■ Instructions for the task
Which lines of the data contain the string "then"? Copy every one of them.

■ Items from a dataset
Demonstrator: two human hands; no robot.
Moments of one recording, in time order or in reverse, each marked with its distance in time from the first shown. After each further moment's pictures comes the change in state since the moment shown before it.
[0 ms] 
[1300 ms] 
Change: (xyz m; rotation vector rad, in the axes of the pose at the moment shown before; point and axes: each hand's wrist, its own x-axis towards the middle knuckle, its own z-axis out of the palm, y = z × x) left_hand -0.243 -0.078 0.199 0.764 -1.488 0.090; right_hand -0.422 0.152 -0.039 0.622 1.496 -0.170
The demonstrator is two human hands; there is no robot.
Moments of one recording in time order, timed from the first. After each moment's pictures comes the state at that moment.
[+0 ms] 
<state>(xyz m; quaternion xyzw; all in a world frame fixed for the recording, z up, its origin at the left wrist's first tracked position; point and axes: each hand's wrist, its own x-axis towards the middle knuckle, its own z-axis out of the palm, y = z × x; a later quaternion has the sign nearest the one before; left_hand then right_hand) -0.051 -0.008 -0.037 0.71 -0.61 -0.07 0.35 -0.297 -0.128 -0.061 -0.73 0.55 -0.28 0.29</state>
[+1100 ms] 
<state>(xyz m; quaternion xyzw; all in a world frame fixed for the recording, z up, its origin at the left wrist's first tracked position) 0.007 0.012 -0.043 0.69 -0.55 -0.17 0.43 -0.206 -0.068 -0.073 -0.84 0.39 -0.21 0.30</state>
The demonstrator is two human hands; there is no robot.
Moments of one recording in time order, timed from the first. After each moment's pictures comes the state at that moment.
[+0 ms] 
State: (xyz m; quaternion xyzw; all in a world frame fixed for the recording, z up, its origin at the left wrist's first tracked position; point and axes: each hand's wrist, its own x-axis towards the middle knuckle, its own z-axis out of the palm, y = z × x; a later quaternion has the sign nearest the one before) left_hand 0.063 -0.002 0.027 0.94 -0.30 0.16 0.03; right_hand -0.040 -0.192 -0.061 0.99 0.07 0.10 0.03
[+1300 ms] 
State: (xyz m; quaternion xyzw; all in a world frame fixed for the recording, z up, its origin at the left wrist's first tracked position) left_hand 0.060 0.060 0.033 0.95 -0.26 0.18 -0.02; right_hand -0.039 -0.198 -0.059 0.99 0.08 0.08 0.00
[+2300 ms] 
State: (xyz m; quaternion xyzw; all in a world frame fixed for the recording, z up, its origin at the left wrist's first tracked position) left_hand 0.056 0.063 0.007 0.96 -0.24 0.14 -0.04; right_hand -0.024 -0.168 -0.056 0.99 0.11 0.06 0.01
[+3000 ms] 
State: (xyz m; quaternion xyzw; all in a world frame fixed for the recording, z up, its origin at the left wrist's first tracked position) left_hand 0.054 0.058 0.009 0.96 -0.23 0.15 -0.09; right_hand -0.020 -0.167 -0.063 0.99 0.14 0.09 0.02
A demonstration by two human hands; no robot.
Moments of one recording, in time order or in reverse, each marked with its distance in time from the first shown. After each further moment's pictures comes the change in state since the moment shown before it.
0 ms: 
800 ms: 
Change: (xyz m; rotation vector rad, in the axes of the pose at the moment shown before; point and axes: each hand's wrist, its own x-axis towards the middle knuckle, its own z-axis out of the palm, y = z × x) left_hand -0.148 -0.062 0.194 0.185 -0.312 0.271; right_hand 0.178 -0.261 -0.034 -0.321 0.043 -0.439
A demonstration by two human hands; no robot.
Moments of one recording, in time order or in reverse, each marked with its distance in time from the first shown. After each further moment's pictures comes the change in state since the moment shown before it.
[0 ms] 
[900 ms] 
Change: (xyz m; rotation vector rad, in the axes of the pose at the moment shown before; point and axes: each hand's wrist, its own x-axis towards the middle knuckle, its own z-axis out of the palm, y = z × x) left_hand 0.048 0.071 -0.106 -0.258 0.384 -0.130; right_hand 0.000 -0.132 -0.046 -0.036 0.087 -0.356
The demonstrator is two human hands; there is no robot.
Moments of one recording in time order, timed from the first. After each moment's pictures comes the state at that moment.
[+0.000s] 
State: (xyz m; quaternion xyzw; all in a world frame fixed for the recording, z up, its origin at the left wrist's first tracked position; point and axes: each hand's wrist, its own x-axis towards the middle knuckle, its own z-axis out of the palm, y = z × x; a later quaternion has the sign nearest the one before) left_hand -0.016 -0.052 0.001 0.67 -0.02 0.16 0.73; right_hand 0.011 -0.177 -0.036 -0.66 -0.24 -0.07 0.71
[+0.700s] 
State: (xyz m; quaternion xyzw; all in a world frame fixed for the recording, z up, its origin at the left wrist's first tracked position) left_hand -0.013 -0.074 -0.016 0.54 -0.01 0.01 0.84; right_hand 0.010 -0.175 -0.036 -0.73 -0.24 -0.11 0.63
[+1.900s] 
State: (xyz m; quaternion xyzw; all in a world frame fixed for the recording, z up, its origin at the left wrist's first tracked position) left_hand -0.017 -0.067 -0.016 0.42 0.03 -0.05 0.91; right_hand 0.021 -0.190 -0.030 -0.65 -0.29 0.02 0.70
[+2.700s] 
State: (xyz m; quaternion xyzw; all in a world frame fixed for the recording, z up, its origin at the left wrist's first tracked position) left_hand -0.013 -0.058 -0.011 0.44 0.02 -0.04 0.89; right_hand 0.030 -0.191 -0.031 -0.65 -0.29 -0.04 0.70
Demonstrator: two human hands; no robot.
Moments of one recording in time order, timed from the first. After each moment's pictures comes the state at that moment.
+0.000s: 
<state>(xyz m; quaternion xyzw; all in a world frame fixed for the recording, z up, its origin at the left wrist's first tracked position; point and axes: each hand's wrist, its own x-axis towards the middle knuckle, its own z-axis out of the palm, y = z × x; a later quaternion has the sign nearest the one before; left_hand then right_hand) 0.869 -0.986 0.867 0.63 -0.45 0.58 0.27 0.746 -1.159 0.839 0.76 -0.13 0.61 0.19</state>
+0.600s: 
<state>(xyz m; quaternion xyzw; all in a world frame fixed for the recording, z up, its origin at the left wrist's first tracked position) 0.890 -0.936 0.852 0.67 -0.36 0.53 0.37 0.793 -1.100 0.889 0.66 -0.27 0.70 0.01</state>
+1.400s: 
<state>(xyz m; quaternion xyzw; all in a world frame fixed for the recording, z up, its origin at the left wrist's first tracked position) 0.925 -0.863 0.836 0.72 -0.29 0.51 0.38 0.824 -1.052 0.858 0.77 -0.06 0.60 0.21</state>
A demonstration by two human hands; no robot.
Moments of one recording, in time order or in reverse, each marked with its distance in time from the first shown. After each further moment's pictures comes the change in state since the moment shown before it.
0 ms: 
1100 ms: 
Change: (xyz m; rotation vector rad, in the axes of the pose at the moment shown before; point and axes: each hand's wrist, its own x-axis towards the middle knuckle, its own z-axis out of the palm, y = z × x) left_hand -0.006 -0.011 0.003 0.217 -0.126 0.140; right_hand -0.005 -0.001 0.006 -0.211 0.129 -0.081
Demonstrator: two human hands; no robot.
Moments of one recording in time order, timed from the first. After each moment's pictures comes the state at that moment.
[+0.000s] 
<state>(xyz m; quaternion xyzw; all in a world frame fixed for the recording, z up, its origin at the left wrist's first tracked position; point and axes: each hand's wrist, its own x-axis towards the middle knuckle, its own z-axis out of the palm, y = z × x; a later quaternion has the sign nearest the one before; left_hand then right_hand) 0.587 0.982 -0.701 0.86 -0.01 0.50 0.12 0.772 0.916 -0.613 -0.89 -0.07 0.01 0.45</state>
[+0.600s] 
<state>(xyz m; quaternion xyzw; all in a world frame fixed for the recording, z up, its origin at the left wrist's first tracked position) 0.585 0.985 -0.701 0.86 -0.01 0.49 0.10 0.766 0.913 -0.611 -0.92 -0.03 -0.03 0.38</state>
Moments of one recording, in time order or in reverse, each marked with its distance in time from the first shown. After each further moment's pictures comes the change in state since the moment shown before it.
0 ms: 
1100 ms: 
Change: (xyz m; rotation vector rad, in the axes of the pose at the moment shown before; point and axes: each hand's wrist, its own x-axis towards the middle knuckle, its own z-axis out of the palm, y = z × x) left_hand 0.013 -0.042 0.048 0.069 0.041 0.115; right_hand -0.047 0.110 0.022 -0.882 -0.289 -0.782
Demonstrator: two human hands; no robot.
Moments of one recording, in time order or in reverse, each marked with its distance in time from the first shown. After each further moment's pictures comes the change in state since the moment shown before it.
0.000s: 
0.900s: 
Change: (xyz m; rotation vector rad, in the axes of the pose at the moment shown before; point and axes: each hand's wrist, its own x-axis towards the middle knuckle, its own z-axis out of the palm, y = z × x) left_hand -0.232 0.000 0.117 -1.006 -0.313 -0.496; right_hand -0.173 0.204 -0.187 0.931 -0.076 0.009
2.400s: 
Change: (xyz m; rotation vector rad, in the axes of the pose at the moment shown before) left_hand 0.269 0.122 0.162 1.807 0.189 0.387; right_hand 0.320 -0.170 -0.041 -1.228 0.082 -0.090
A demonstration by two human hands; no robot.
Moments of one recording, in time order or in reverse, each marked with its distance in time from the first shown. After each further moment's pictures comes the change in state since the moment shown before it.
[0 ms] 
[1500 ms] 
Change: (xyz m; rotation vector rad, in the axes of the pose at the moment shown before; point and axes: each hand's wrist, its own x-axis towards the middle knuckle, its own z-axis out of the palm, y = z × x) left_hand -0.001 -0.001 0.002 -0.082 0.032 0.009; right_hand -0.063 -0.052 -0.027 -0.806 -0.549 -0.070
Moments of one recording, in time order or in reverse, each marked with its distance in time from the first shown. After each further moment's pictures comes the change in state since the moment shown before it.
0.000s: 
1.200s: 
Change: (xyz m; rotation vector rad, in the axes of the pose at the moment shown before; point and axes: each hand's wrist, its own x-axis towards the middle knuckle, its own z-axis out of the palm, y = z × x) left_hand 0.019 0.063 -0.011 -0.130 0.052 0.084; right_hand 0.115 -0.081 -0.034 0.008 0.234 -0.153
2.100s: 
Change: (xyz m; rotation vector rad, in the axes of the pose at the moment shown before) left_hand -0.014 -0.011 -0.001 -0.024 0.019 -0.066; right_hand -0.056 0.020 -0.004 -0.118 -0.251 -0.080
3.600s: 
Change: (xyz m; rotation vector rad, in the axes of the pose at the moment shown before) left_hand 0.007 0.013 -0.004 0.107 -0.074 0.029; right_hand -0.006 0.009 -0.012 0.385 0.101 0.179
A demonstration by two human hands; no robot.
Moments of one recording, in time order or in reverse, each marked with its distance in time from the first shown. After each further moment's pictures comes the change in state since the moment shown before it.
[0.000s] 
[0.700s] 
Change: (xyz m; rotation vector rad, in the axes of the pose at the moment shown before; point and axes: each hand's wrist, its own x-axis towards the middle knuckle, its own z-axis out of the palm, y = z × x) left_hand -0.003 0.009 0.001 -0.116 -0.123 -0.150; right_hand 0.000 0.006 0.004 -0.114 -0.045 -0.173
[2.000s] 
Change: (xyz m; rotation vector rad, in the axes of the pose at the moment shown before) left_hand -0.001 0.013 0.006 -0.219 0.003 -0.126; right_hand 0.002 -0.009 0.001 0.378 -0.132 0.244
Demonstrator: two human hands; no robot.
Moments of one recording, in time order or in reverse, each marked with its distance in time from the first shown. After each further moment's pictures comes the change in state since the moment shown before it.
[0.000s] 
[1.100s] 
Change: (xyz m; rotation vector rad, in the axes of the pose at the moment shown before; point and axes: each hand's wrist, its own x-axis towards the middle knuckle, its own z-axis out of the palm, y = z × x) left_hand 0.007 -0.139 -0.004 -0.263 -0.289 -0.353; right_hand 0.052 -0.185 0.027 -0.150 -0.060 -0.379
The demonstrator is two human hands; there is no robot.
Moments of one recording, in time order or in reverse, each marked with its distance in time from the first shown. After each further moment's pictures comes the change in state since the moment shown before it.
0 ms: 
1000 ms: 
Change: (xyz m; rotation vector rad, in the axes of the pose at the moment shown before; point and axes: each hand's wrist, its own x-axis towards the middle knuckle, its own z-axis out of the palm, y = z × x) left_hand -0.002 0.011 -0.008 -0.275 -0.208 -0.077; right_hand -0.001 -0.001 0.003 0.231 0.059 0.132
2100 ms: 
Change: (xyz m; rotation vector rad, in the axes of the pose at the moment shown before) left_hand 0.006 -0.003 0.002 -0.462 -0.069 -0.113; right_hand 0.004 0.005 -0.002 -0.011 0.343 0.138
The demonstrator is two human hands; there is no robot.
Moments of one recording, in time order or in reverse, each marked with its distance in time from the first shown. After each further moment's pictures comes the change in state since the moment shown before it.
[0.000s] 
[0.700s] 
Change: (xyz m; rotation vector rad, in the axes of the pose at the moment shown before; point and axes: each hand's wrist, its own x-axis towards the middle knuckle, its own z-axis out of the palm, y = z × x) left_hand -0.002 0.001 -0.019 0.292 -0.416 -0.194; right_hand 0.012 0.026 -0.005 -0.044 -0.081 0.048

■ Answer area
<state>(xyz m; quaternion xyzw; all in a world frame fixed for the recording, z up, its origin at the left wrist's first tracked position; point and axes: each hand's wrist, its own x-axis towards the middle knuckle, its own z-axis out of the palm, y = z × x; a later quaternion has the sign nearest the one before; left_hand then right_hand) -0.051 -0.008 -0.037 0.71 -0.61 -0.07 0.35 -0.297 -0.128 -0.061 -0.73 0.55 -0.28 0.29</state>
<state>(xyz m; quaternion xyzw; all in a world frame fixed for the recording, z up, its origin at the left wrist's first tracked position; point and axes: each hand's wrist, its own x-axis towards the middle knuckle, its own z-axis out of the palm, y = z × x; a later quaternion has the sign nearest the one before; left_hand then right_hand) 0.869 -0.986 0.867 0.63 -0.45 0.58 0.27 0.746 -1.159 0.839 0.76 -0.13 0.61 0.19</state>
<state>(xyz m; quaternion xyzw; all in a world frame fixed for the recording, z up, its origin at the left wrist's first tracked position; point and axes: each hand's wrist, its own x-axis towards the middle knuckle, its own z-axis out of the palm, y = z × x; a later quaternion has the sign nearest the one before; left_hand then right_hand) 0.587 0.982 -0.701 0.86 -0.01 0.50 0.12 0.772 0.916 -0.613 -0.89 -0.07 0.01 0.45</state>

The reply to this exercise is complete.